In a world full of deadly germs, medications, and diseases that can kill us, in a body that is often hell bent on doing it’s own part to take us down, one more germ just isn’t that big of a deal to many of us. We can’t give it our fear, there isn’t any left to give, it’s been eaten up by our reality.  Besides, stress triggers our bodies to increase the assault, so stress and fear are killers we avoid like the plague.  At the end of the day, we can’t live in fear of COVID because that fear might cause the attack on our heart to begin. All we can do is add it to our list of things to be vigilant for along with the flu, tuberculosis, and that bad pedicure.  Since the world is full of dangers, and fear is one of them, we tuck the fear aside and keep moving. 

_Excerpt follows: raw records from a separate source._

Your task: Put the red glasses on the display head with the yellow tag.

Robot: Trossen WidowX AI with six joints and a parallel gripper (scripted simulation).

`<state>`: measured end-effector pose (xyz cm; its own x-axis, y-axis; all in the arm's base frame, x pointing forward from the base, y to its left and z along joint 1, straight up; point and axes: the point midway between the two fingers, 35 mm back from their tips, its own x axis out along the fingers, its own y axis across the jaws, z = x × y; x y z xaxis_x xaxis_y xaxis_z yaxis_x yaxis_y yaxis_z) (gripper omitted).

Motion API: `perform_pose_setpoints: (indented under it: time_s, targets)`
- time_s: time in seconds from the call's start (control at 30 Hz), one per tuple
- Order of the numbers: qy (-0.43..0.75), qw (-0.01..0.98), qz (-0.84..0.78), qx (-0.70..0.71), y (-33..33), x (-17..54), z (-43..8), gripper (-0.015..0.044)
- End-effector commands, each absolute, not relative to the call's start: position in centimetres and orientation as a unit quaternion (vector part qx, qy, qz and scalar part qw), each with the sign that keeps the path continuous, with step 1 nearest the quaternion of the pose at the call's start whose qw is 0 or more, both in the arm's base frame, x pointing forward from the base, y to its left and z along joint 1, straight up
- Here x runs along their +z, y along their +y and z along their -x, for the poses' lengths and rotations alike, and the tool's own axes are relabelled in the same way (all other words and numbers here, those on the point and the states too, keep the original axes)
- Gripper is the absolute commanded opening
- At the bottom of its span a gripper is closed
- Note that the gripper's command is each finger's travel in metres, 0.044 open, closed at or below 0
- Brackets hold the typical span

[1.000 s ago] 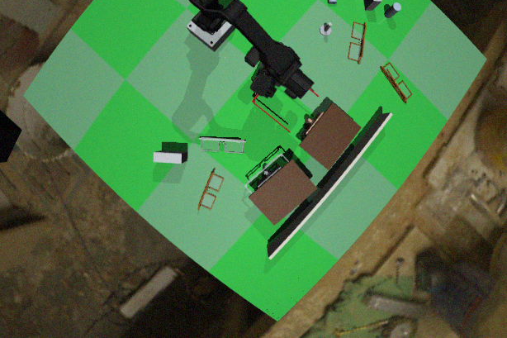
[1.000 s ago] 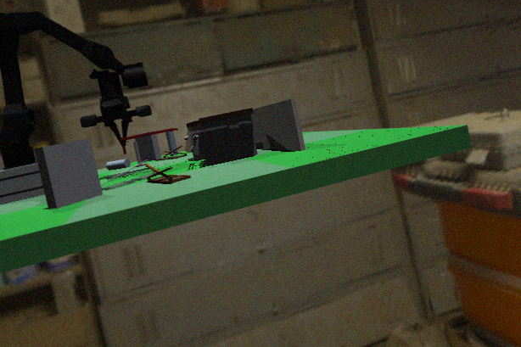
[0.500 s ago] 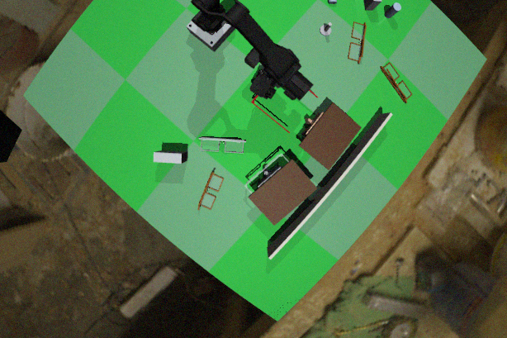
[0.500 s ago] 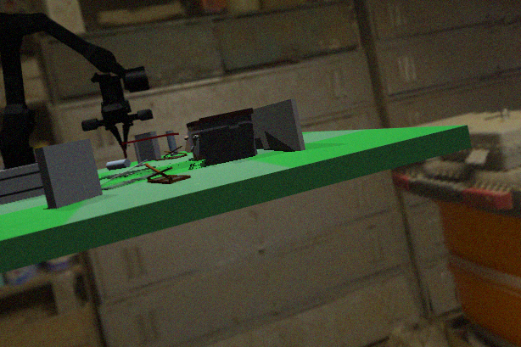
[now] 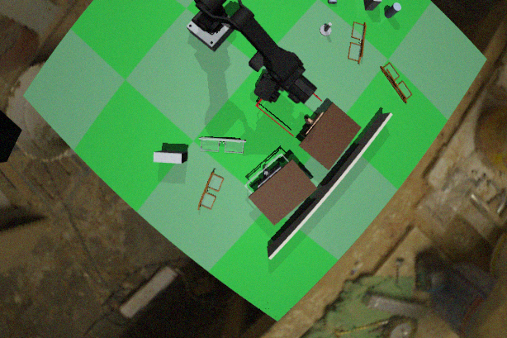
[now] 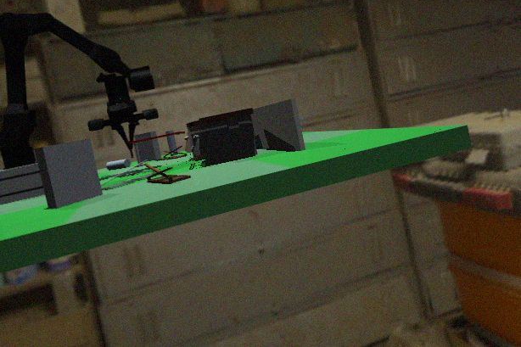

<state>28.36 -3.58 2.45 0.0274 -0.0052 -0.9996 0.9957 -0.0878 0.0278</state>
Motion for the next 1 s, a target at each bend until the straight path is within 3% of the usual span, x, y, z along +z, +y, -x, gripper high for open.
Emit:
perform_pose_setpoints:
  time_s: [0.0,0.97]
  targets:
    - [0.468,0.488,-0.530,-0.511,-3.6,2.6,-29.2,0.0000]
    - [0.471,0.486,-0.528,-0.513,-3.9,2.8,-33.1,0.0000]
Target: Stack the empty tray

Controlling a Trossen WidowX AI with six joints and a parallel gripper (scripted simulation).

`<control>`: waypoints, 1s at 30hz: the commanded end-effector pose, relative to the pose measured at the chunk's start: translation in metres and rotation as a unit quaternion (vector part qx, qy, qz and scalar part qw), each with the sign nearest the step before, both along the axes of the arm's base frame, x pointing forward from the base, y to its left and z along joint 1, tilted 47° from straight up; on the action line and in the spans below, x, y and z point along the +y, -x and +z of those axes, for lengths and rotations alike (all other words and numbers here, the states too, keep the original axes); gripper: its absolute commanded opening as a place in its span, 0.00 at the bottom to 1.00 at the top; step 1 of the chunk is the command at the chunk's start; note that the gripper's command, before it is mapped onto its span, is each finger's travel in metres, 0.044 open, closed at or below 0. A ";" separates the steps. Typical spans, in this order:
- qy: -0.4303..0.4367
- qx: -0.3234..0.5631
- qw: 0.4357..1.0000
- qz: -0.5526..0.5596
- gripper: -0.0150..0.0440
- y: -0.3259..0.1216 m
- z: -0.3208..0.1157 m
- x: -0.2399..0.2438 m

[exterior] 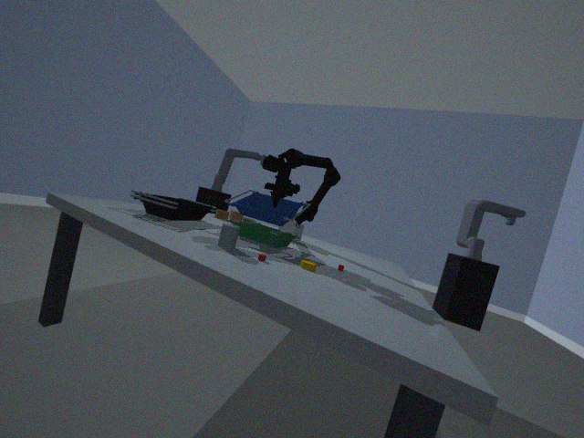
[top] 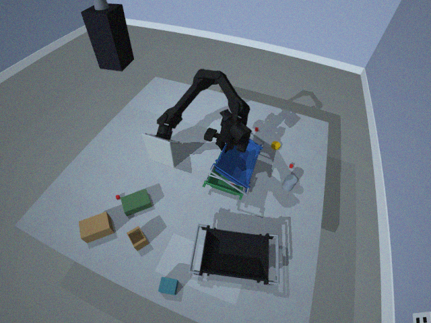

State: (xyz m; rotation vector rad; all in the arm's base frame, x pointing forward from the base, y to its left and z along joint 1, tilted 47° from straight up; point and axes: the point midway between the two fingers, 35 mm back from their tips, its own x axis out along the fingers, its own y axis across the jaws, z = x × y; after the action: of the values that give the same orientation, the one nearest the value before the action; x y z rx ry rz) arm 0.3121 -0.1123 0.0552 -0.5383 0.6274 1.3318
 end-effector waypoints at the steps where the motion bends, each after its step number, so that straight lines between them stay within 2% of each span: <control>1: 0.001 -0.008 1.000 -0.012 0.25 -0.002 0.000 -0.001; 30: 0.000 -0.009 1.000 -0.012 0.25 0.004 -0.023 0.024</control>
State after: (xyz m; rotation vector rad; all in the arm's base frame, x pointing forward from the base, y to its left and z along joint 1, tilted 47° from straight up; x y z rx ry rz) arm 0.3105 -0.0912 0.0333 -0.5430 0.6176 1.3075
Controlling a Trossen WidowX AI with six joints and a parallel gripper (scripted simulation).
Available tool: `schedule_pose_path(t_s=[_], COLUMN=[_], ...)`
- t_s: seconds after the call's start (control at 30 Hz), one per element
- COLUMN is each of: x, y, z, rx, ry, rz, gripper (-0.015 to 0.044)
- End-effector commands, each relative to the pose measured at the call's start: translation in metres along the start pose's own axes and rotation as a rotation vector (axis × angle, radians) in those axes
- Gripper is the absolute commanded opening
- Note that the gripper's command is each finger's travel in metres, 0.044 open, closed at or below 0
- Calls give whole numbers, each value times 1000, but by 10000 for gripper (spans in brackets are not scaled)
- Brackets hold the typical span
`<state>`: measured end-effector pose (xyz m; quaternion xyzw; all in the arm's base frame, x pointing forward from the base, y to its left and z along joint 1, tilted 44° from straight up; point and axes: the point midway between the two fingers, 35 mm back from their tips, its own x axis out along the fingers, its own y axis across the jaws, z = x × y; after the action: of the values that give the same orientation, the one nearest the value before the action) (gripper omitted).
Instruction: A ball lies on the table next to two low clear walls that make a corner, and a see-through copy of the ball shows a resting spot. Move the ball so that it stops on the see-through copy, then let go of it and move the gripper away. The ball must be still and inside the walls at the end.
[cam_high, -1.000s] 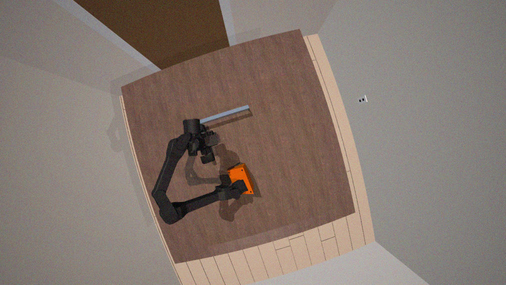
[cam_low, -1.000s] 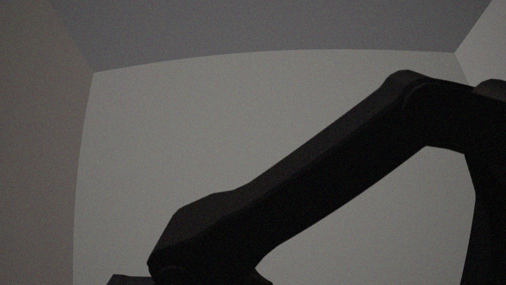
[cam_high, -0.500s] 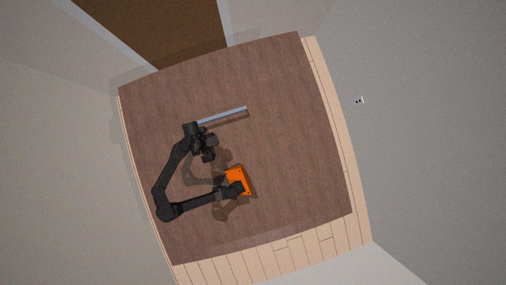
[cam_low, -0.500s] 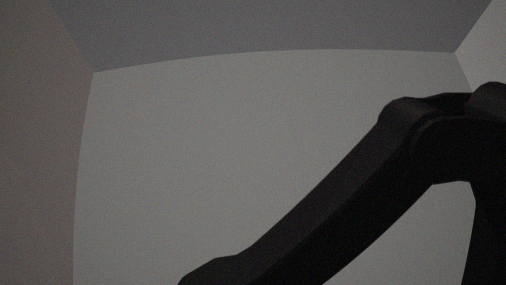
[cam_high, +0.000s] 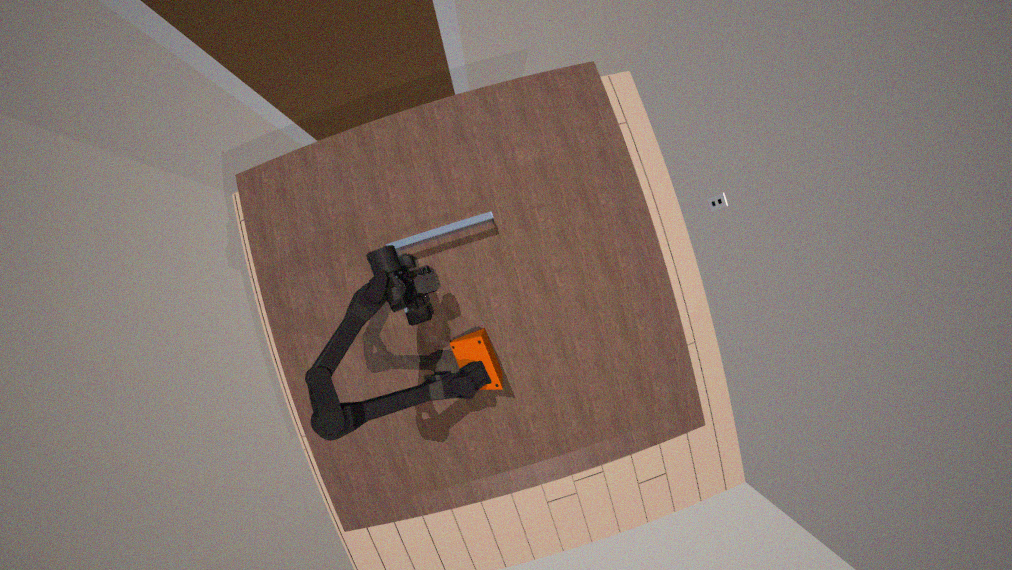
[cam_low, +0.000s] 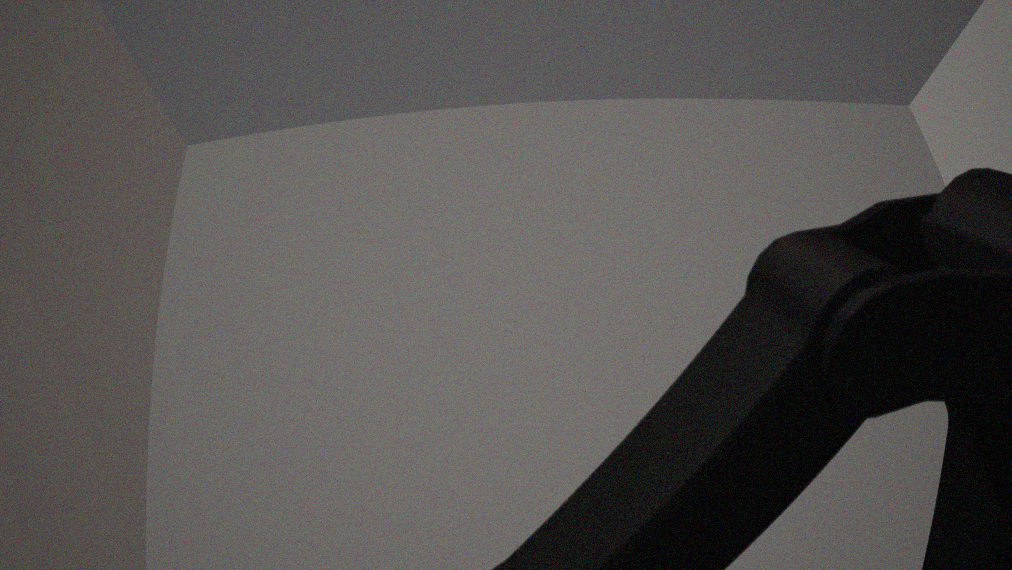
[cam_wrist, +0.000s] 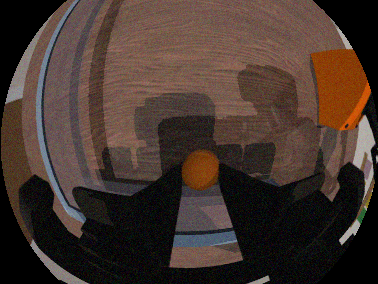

Hopefully the rest of you can figure out how to do the same.  Hopefully you can carry this lesson with you into the world and make it safer for us every day, not just when there is a pandemic on the news.  We hope you learn to stay home when you are sick, to keep your distance and respect people’s personal space, to wash your hands, to sanitize the things people touch frequently, to have a healthy respect for deadly germs.  We hope you stop showing up to gatherings with a kid who clearly has the flu.  We hope you remember that what doesn’t kill you might in fact be deadly to others and learn to be careful about spreading your germs.  We hope employers learn to allow people to take the time needed to no longer be contagious before returning to work.  We hope you are all learning that keeping people safe and alive trumps every other “need” society has.  You don’t need to take that flu to work, to the basketball game, to the concert, to the grocery store.  You can stay home and rest when you are sick, and the world will not come to an end.  If you learn nothing else from this pandemic, we hope you learn that.